Early Visual Concept Learning with Unsupervised Deep Learning
Automated discovery of early visual concepts from raw image data is a major open challenge in AI research. Addressing this problem, we propose an unsupervised approach for learning disentangled representations of the underlying factors of variation. We draw inspiration from neuroscience, and show how this can be achieved in an unsupervised generative model by applying the same learning pressures as have been suggested to act in the ventral visual stream in the brain. By enforcing redundancy reduction, encouraging statistical independence, and exposure to data with transform continuities analogous to those to which human infants are exposed, we obtain a variational autoencoder (VAE) framework capable of learning disentangled factors. Our approach makes few assumptions and works well across a wide variety of datasets. Furthermore, our solution has useful emergent properties, such as zero-shot inference and an intuitive understanding of "objectness".

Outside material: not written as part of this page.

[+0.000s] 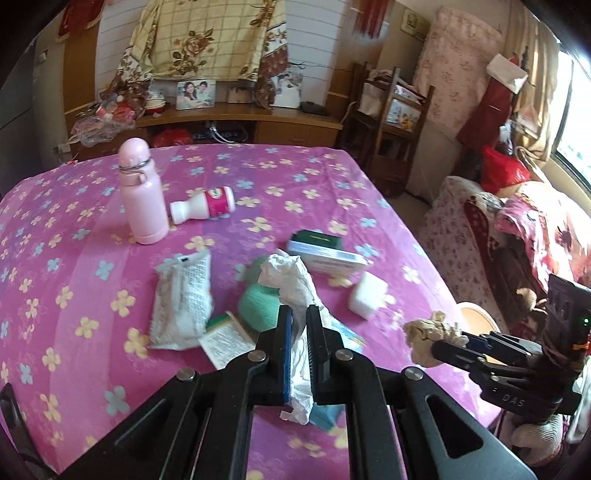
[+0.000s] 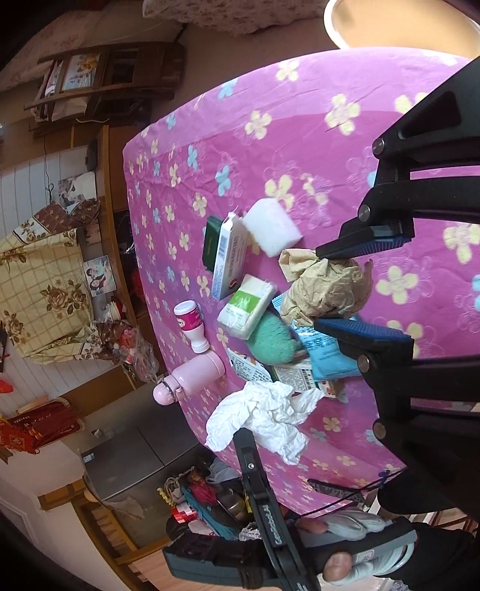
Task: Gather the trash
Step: 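Grasp a white tissue with the left gripper while the right grasps a brown paper ball, then carry both held pieces over the white bin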
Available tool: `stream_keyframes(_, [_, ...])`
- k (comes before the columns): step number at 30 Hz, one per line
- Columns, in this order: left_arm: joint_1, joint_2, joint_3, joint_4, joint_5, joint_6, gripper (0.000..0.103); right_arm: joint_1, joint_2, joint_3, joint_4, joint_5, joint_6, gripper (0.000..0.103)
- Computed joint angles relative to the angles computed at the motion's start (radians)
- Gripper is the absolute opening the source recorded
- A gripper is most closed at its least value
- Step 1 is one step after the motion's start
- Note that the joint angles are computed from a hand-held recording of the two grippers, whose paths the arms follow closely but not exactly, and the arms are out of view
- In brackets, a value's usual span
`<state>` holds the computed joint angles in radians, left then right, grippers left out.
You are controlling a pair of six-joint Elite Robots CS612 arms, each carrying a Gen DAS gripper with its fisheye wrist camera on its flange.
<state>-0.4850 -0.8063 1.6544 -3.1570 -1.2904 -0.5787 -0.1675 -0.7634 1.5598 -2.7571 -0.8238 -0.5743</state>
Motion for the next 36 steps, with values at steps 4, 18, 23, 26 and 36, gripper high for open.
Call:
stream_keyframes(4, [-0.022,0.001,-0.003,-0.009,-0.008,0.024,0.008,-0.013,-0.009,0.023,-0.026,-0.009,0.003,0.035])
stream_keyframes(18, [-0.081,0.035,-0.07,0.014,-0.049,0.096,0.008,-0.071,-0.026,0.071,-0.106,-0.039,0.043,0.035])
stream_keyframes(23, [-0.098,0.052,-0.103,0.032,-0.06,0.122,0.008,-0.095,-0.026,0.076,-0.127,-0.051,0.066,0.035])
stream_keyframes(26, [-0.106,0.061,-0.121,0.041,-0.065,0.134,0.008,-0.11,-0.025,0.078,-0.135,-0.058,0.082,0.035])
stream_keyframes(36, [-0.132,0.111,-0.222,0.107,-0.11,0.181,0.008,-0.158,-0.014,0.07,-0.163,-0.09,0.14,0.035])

Irina Higgins is a Research Scientist at Google DeepMind, where she works in the Neuroscience team. Her work aims to bring together insights from the fields of machine learning and neuroscience to advance artificial intelligence. Before joining DeepMind, Irina was a British Psychological Society Undergraduate Award winner for her achievements as an undergraduate student in Experimental Psychology at Westminster University, followed by a DPhil at the Oxford Centre for Computational Neuroscience and Artificial Intelligence, where she focused on understanding the computational principles underlying speech processing in the auditory brain. During her DPhil, Irina also worked on developing poker AI, applying machine learning in the finance sector, and working on speech recognition at Google Research.